The answer must be every line below that holds the word "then".

*** Block opens ***

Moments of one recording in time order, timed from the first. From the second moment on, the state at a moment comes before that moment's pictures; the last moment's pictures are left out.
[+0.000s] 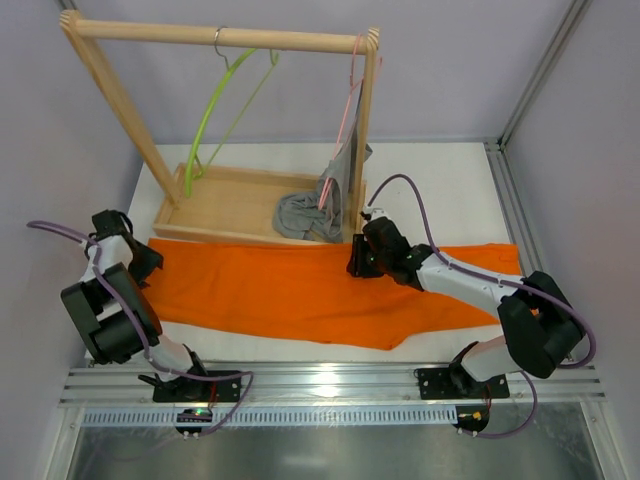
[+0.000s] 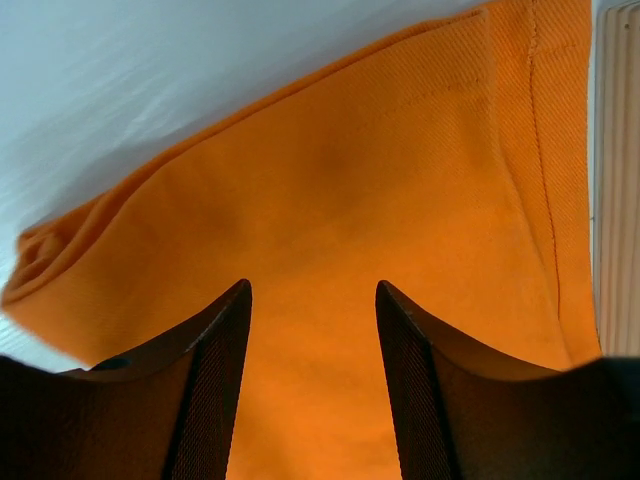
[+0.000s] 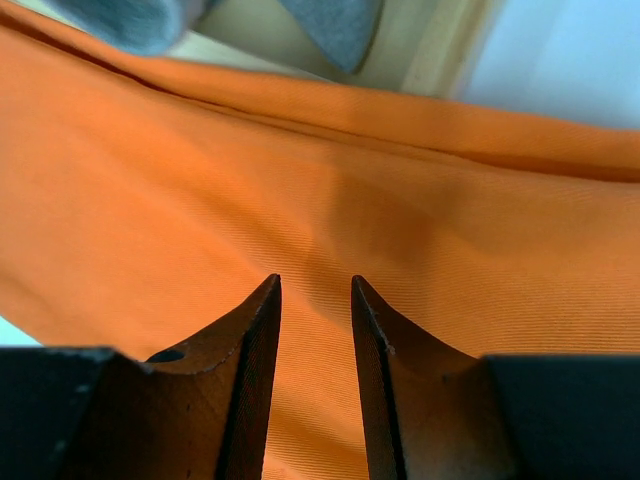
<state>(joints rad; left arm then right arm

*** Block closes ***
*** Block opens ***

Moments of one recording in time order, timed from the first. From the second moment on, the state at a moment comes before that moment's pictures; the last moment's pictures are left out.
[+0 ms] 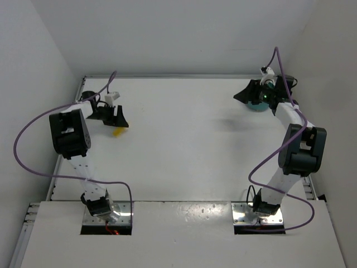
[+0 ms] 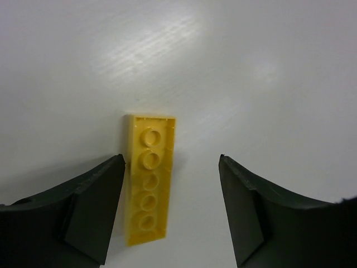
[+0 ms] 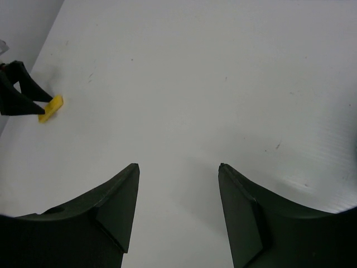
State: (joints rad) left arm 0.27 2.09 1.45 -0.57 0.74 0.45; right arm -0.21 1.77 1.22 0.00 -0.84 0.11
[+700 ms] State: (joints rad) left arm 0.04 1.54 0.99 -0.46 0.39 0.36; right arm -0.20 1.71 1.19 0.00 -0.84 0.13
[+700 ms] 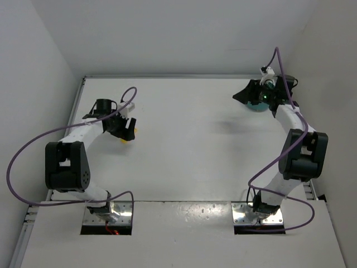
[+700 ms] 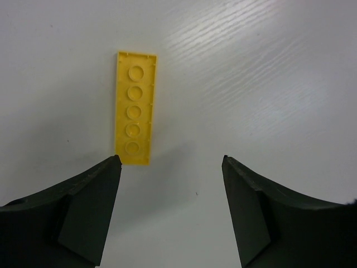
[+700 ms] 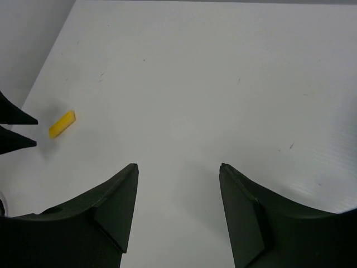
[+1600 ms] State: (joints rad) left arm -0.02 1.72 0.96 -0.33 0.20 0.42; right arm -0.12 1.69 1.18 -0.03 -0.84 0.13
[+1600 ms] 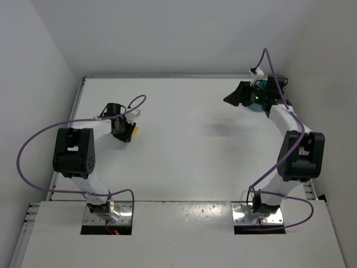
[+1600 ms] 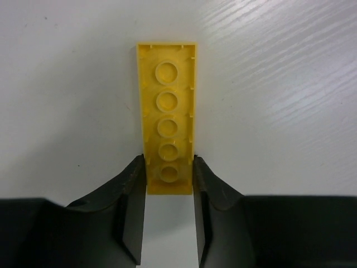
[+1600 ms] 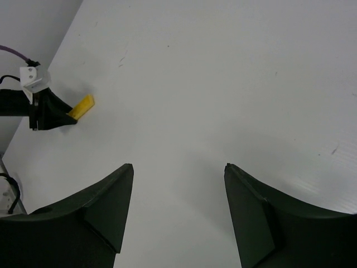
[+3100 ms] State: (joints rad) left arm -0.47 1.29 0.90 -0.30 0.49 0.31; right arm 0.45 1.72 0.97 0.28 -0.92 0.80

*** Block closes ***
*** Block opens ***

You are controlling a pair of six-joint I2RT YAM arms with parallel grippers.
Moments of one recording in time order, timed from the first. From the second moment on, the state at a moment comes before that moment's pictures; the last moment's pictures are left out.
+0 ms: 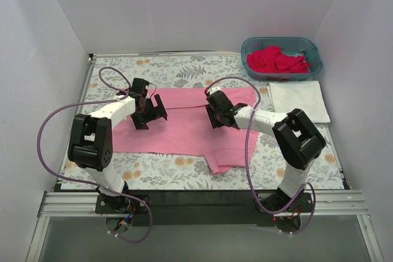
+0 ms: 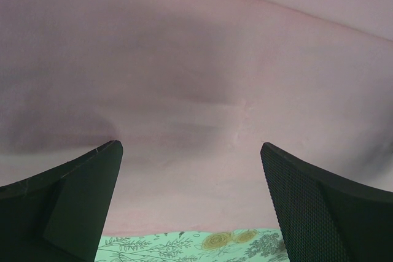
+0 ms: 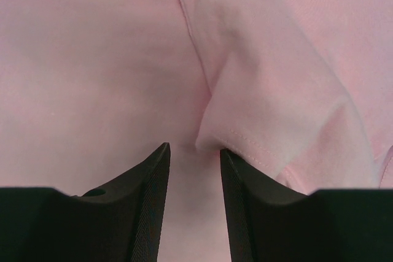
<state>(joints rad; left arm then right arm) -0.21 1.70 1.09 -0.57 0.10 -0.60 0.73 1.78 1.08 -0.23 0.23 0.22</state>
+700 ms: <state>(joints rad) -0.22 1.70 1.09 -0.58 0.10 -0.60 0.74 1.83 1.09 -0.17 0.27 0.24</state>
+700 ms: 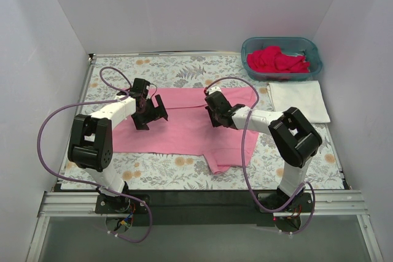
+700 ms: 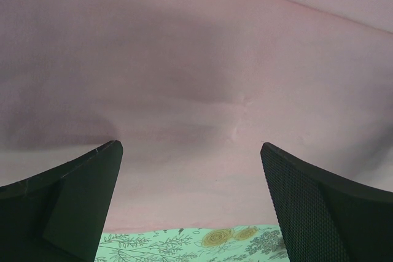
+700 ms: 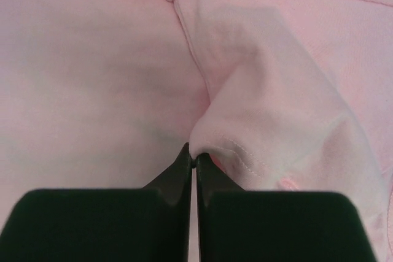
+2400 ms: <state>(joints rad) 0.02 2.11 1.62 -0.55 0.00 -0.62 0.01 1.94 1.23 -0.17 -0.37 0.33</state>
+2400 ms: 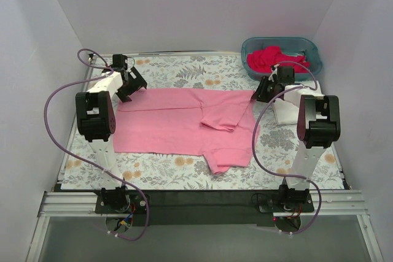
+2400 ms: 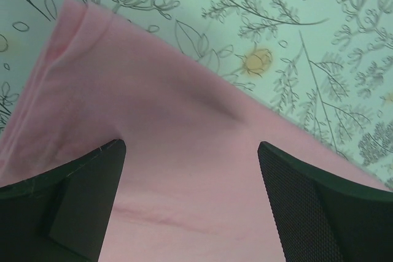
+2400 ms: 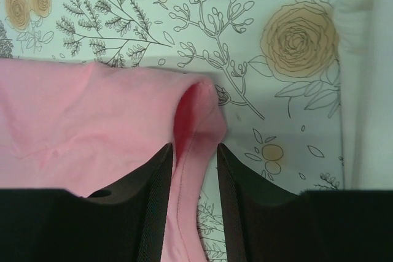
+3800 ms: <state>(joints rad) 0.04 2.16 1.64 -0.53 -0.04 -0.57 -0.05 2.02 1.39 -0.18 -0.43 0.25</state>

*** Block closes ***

**Response to this exercise:**
<state>(joints rad; left arm then right arm
<state>(joints rad; left arm then right arm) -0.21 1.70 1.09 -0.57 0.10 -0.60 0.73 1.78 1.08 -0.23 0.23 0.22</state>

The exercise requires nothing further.